> **TASK TO CARRY OUT**
Retype the full listing without altering anything.

> **MATERIAL PROVIDED**
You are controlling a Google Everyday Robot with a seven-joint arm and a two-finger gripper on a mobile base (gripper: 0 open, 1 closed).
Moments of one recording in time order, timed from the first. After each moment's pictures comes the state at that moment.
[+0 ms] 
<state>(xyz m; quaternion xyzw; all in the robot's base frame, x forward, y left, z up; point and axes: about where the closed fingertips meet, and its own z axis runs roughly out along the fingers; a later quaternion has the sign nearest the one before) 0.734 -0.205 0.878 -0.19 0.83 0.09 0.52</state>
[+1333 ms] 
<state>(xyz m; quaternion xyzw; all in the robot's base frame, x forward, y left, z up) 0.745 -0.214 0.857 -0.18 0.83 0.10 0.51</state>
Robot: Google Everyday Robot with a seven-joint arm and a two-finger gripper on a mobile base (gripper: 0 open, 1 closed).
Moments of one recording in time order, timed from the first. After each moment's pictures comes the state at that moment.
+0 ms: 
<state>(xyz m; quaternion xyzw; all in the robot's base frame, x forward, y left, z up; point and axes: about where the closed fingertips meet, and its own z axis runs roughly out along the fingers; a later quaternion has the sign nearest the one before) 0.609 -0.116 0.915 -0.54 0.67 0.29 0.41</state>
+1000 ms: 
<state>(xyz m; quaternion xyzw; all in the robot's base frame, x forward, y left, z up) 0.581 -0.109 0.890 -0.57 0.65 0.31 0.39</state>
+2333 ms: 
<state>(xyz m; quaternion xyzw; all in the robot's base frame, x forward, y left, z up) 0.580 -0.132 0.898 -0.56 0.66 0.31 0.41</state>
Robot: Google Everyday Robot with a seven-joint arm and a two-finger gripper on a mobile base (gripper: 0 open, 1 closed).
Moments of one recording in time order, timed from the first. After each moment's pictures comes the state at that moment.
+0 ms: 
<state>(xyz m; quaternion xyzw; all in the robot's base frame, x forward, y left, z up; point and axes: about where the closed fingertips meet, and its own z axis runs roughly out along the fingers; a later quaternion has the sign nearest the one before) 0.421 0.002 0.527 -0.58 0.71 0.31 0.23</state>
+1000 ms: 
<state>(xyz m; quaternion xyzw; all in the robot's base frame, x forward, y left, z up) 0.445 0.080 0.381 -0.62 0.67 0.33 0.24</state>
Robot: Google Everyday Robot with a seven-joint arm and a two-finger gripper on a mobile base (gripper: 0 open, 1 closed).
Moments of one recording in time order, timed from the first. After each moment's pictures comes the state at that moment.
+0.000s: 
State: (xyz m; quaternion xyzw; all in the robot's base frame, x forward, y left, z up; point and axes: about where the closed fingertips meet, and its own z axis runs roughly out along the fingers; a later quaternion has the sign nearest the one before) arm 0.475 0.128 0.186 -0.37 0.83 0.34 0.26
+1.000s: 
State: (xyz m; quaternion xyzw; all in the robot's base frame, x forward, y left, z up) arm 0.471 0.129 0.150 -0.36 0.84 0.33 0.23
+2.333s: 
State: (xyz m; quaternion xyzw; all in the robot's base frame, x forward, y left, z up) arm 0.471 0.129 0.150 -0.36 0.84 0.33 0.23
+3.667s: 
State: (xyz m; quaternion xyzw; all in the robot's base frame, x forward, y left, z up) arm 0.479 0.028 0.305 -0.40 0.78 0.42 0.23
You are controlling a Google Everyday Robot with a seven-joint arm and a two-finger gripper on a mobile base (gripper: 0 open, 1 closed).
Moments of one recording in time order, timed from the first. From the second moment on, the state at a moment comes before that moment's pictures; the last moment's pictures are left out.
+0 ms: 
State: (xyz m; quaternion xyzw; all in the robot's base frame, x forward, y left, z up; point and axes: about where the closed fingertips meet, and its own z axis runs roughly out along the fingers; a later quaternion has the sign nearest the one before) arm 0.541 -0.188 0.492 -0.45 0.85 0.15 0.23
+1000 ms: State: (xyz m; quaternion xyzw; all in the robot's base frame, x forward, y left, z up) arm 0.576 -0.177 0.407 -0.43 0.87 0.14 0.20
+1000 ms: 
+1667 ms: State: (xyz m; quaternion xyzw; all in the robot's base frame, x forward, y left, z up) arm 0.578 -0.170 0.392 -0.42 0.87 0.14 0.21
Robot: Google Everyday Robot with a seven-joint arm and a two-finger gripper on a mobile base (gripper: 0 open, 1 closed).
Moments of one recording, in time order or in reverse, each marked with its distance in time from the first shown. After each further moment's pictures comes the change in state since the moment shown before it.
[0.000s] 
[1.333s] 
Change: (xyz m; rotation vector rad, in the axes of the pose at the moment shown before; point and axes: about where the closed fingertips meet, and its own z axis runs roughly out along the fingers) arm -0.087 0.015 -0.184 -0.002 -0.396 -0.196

> **ANSWER TO THIS PROBLEM**
You are controlling a Google Everyday Robot with a seven-joint arm and a two-finger gripper on a mobile base (gripper: 0 open, 1 closed).
Moments of one recording in time order, timed from the first. After each moment's pictures comes the state at that moment.
[+0 ms] 
<state>(xyz m; quaternion xyzw; all in the robot's base frame, x forward, y left, z up; point and axes: about where the closed fingertips meet, and its own z axis runs roughly out along the fingers; a later quaternion has the sign nearest the one before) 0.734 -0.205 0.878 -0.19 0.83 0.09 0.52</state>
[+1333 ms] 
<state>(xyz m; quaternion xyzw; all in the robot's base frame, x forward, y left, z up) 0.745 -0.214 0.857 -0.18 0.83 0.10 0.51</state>
Robot: Google Everyday Robot with a seven-joint arm and a two-finger gripper on a mobile base (gripper: 0 open, 1 closed).
Moments of one recording in time order, timed from the first. After each moment's pictures comes the state at that moment.
+0 ms: 
<state>(xyz m; quaternion xyzw; all in the robot's base frame, x forward, y left, z up; point and axes: about where the closed fingertips meet, and its own z axis runs roughly out along the fingers; a later quaternion has the sign nearest the one before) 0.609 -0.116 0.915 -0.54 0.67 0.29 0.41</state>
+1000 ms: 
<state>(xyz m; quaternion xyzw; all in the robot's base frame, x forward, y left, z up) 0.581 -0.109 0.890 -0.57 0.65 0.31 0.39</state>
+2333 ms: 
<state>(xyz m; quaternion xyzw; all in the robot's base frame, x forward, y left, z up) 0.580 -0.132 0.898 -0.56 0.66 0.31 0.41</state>
Robot: Google Everyday Robot with a seven-joint arm and a two-finger gripper on a mobile base (gripper: 0 open, 1 closed).
Moments of one recording in time order, timed from the first. After each moment's pictures comes the state at that moment.
+0 ms: 
<state>(xyz m; quaternion xyzw; all in the robot's base frame, x forward, y left, z up; point and axes: about where the closed fingertips meet, and its own z axis runs roughly out along the fingers; a later quaternion has the sign nearest the one before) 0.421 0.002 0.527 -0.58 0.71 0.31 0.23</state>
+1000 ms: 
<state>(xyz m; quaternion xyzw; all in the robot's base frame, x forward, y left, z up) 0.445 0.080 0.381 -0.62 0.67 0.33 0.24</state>
Robot: Google Everyday Robot with a seven-joint arm and a two-finger gripper on a mobile base (gripper: 0 open, 1 closed).
Moments of one recording in time order, timed from the first. After each moment's pictures comes the state at that moment.
+0.000s: 
State: (xyz m; quaternion xyzw; all in the robot's base frame, x forward, y left, z up; point and axes: about where the closed fingertips meet, and its own z axis runs roughly out along the fingers; a later quaternion has the sign nearest the one before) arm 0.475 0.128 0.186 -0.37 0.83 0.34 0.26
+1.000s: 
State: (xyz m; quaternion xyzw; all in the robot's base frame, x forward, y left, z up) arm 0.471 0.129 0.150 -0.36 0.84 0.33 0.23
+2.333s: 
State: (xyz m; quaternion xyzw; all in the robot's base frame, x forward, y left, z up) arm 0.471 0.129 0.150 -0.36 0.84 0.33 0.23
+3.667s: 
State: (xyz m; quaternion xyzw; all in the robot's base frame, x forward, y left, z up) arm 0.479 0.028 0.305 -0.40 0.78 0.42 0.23
You are controlling a Google Everyday Robot with a seven-joint arm and a two-finger gripper on a mobile base (gripper: 0 open, 1 closed).
Moments of one recording in time order, timed from the first. From the second moment on, the state at a moment comes before that moment's pictures; the last moment's pictures are left out.
+0 ms: 
State: (xyz m; quaternion xyzw; all in the robot's base frame, x forward, y left, z up; point and axes: about where the closed fingertips meet, and its own z axis runs roughly out along the fingers; a later quaternion has the sign nearest the one before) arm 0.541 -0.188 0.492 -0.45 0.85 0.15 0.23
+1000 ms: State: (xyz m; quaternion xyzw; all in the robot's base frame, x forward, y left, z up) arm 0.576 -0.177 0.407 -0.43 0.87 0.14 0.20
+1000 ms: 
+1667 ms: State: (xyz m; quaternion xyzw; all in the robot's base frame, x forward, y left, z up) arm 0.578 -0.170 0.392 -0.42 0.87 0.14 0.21
Robot: Google Everyday Robot with a seven-joint arm and a two-finger gripper on a mobile base (gripper: 0 open, 1 closed).
Moments of one recording, in time order or in reverse, each marked with its distance in time from the first shown. After each further moment's pictures comes the change in state since the moment shown before it.
[0.000s] 
[1.333s] 
Change: (xyz m; rotation vector rad, in the axes of the pose at the moment shown before; point and axes: about where the closed fingertips meet, and its own z axis runs roughly out along the fingers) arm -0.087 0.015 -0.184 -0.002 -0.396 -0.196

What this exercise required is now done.